I know this is what I suggested, but I wonder if this is relevant. Because we already do the same check inside `materializeConstantsAndLocals`, and the only valid state when this is called from `addLoop` is `expression == slot`. Maybe we should just skip the consistency check for `addLoop`, wdyt? Otherwise, maybe we can inline this into `addLoop` and check only `expression == slot`?

Created attachment 431792 [details]
v2

v2,

yeah, that makes perfect sense, makes the patch a bit simpler and the invariants we check more clear. I changed the code and ChangeLog accordingly.

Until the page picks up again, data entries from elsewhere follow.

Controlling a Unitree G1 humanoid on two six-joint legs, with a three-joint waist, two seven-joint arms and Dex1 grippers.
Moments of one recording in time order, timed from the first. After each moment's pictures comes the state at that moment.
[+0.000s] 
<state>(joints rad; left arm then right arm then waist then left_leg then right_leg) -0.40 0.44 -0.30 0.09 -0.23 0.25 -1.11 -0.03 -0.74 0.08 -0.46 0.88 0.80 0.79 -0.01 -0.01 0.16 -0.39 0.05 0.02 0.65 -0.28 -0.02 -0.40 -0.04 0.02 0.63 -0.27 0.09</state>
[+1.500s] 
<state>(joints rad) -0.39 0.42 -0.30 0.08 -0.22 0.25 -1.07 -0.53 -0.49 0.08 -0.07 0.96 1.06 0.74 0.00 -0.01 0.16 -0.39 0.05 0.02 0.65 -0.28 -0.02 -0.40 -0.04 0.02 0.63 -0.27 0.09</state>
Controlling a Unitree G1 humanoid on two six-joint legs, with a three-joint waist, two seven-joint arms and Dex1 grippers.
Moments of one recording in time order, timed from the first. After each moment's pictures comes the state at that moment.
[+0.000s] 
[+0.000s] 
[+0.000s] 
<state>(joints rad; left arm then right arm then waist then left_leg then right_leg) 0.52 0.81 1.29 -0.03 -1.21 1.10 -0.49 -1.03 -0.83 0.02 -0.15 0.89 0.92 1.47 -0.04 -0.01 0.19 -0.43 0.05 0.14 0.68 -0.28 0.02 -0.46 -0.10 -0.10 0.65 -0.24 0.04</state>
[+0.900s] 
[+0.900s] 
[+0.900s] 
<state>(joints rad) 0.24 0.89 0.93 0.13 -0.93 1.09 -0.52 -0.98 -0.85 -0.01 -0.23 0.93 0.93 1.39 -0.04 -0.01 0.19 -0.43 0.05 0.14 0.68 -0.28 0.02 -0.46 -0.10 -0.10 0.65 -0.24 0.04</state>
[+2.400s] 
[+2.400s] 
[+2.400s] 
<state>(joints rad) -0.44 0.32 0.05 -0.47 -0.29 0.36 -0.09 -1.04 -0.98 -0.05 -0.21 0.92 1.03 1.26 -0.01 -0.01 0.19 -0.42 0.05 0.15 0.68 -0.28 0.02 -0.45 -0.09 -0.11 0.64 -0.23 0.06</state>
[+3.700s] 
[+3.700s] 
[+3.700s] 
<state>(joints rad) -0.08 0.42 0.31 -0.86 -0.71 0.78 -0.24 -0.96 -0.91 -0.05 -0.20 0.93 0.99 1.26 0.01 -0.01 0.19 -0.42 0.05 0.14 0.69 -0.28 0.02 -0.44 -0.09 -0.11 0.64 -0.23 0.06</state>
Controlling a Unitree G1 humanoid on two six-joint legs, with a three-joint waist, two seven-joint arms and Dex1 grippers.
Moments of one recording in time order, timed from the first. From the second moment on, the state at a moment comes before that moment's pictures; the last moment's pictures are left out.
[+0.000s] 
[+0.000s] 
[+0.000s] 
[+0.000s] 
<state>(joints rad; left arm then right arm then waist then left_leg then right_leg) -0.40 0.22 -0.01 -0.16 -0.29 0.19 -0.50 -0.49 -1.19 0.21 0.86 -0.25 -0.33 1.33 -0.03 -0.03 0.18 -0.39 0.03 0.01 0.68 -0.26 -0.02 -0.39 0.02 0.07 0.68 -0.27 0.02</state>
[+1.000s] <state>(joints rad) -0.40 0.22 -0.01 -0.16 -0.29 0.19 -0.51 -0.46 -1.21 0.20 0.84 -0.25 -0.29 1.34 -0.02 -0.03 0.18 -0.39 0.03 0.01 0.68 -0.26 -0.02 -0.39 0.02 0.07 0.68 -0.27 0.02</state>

(btw, since this is not a security bug, should we unflag it as such?)

Comment on attachment 431792 [details]
v2

View in context: https://bugs.webkit.org/attachment.cgi?id=431792&action=review

The patch looks good to me, just a couple nits. Did you mean to r? it or is it missing anything? I think it's ok to unflag the bug.

> Source/JavaScriptCore/ChangeLog:17
> +        we'll ASSERT. To workaround this, we create a variant of

just a nit, but should it be "we'll fail the assertion"?

> Source/JavaScriptCore/wasm/WasmLLIntGenerator.cpp:880
> +    // The only valid state here is expression == slot, and we cannot

Might be worth adding a quick word here about why this is the only valid state here, since it's different than the other two assertions we have in `checkConsistency`.

Created attachment 431893 [details]
v3

Great, thanks, tried to fix the couple nits.

Created attachment 431897 [details]
v4

v4, a tiny change to the comment.

Created attachment 431898 [details]
v5

v5, and of course there was a typo.

Committed r279082 (239001@main): <https://commits.webkit.org/239001@main>

All reviewed patches have been landed. Closing bug and clearing flags on attachment 431898 [details].